Reproducer: - #include <xmmintrin.h> __m128i f(__m128i a, __m128i b) { __m128i a_shifted = _mm_slli_epi16(a, 2); __m128i b_shifted = _mm_slli_epi16(b, 2); return _mm_avg_epu16(a_shifted, b_shifted); } - with clang 5.0.0 or older, I get the expected: - f(long long __vector(2), long long __vector(2)): psllw xmm0, 2 psllw xmm1, 2 pavgw xmm0, xmm1 ret - but looks like sometime between 5.0.0 and 6.0.0, things broke and now the same code results in: - .LCPI0_0: .short 1 # 0x1 .short 1 # 0x1 .short 1 # 0x1 .short 1 # 0x1 .short 1 # 0x1 .short 1 # 0x1 .short 1 # 0x1 .short 1 # 0x1 f(long long __vector(2), long long __vector(2)): psllw xmm0, 2 psllw xmm1, 2 pxor xmm2, xmm2 movdqa xmm3, xmm1 punpckhwd xmm3, xmm2 punpcklwd xmm1, xmm2 por xmm0, xmmword ptr [rip + .LCPI0_0] movdqa xmm4, xmm0 punpckhwd xmm4, xmm2 paddd xmm4, xmm3 punpcklwd xmm0, xmm2 paddd xmm0, xmm1 pslld xmm4, 15 psrad xmm4, 16 pslld xmm0, 15 psrad xmm0, 16 packssdw xmm0, xmm4 ret - everything after the "psllw xmm1, 2" appears to be a replacement expansion for pavgw. This particular example was compiled with 8.0.0 but 6.x and 7.x are similar. If I just shift one of the inputs, I do get a pavgw; so the left shifts appear to be important in some way. (Reduced from a more complex example.)

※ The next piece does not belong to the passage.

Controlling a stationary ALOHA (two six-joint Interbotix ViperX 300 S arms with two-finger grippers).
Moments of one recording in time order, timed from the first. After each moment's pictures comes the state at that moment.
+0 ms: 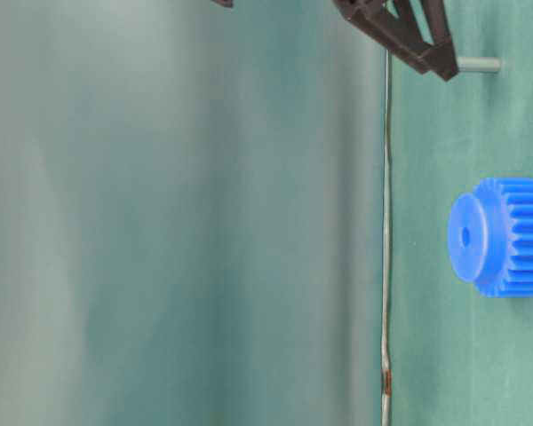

https://gcc.godbolt.org/z/t-kLDs define <2 x i64> @_Z1fDv2_xS_(<2 x i64>, <2 x i64>) { %3 = bitcast <2 x i64> %0 to <8 x i16> %4 = shl <8 x i16> %3, <i16 2, i16 2, i16 2, i16 2, i16 2, i16 2, i16 2, i16 2> %5 = bitcast <2 x i64> %1 to <8 x i16> %6 = shl <8 x i16> %5, <i16 2, i16 2, i16 2, i16 2, i16 2, i16 2, i16 2, i16 2> %7 = zext <8 x i16> %6 to <8 x i32> %8 = or <8 x i16> %4, <i16 1, i16 1, i16 1, i16 1, i16 1, i16 1, i16 1, i16 1> %9 = zext <8 x i16> %8 to <8 x i32> %10 = add nuw nsw <8 x i32> %9, %7 %11 = lshr <8 x i32> %10, <i32 1, i32 1, i32 1, i32 1, i32 1, i32 1, i32 1, i32 1> %12 = trunc <8 x i32> %11 to <8 x i16> %13 = bitcast <8 x i16> %12 to <2 x i64> ret <2 x i64> %13 } We expand avg to trunc(lshr(add(add(zext(a),1),zext(b)),1)) internally, the shifts are allowing the add with 1 to be turned into an or with 1 which causes the avg lowering to fail in the backend.
Fixed in trunk rL357351. Given that its an older regression its unlikely we'll pick this up in the 8.0 branch.